Первоначально такие гены пытались просто выделить из подходящих клеток, но потом оказалось, что, зная их строение, проще получать их синтетически, с помощью отработанных биохимических методик. Во-вторых, необходимо было разработать методику введения гена в клетку. Причём нужно было научиться не просто вводить ген в цитоплазму, а встраивать его в собственную молекулу ДНК клетки, так, чтобы новая информация могла быть «прочитана» биосинтетическим аппаратом клетки, вырабатывающим белки, а также воспроизводящим гены при делении клетки. Осуществление этих двух этапов — получение гена и введение его в клетку — и составляет, собственно, основу той отрасли биотехнологии, которая получила название индустрии ДНК.
Разработать методику, как первого, так и второго этапов было невероятно трудно. Однако за очень короткий срок биохимики научились синтезировать гены.

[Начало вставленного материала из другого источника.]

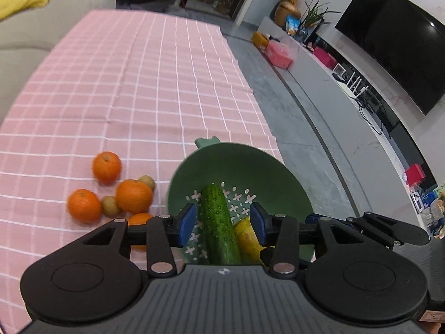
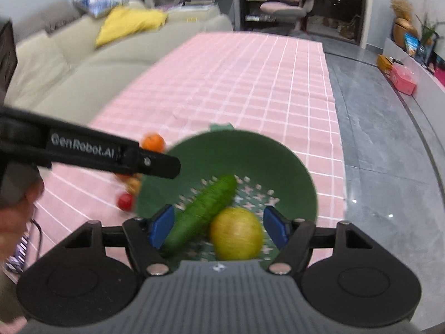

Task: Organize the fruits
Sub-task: 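Carry the cucumber and pear into the green bowl and open both tools, then grasp an orange with the left tool while the right tool grasps another orange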

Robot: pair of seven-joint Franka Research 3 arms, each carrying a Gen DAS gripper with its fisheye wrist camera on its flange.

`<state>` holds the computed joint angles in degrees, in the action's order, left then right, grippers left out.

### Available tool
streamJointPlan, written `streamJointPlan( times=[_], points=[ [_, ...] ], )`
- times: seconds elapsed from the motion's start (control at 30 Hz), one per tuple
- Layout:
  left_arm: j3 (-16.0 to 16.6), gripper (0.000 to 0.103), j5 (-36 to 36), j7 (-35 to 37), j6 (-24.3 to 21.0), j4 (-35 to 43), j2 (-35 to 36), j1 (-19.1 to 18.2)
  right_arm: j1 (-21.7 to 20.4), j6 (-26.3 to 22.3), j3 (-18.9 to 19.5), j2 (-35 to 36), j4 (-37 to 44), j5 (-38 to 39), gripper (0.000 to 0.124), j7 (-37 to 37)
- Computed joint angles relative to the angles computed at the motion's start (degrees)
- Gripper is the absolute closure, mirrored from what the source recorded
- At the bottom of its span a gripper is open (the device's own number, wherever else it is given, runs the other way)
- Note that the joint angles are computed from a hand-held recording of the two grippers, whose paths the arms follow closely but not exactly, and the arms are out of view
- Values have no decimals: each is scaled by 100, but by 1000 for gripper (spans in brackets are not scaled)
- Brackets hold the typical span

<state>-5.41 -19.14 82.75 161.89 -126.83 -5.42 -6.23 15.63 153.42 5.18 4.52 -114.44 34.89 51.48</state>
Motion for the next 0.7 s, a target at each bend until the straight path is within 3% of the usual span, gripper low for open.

Сейчас процесс синтеза генов разработан очень хорошо и даже автоматизирован. Существуют специальные аппараты, снабжённые ЭВМ, в памяти которых заложены программы синтеза различных структурных генов. За день такой аппарат синтезирует необходимые отрезки ДНК длиной в 100—120 азотистых оснований (содержащих информацию для синтеза участка полипептидной цепи белка в 30-40 аминокислотных остатков).
Основные трудности были связаны с введением готового гена в наследственный аппарат клетки. Собственно, именно из-за этих трудностей ещё 15-20 лет назад затеи с модификацией генетического аппарата считали безнадёжным и даже фантастическим делом.
Необходимо было создать общий и воспроизводимый метод включения кусочков гена в полный генетический аппарат клетки. При этом новый фрагмент гена должен был быть помещён очень точно с соблюдением ряда условий, для того чтобы клетка действительно начала синтезировать новые ферменты. Надо было также обойти сопротивляемость клетки-хозяина: как правило, все изменения генетического аппарата воспринимаются клеткой как «ошибки информации» и исправляются специальными механизмами.
Однако в природе наблюдаются случаи, когда чужеродная ДНК (вируса или бактериофага) включается в генетический аппарат клетки и с помощью её обменных механизмов начинает синтезировать «свой» белок. Учёные исследовали особенности внедрения чужеродной ДНК и использовали как принцип введения генетического материала в клетку.
Совершенно ясно, что главное при разработке правил и законов, регулирующих применение генных технологий,— это создать рациональные концепции оценки риска. Действительно, как оценить риск того, чего еще никогда не случалось?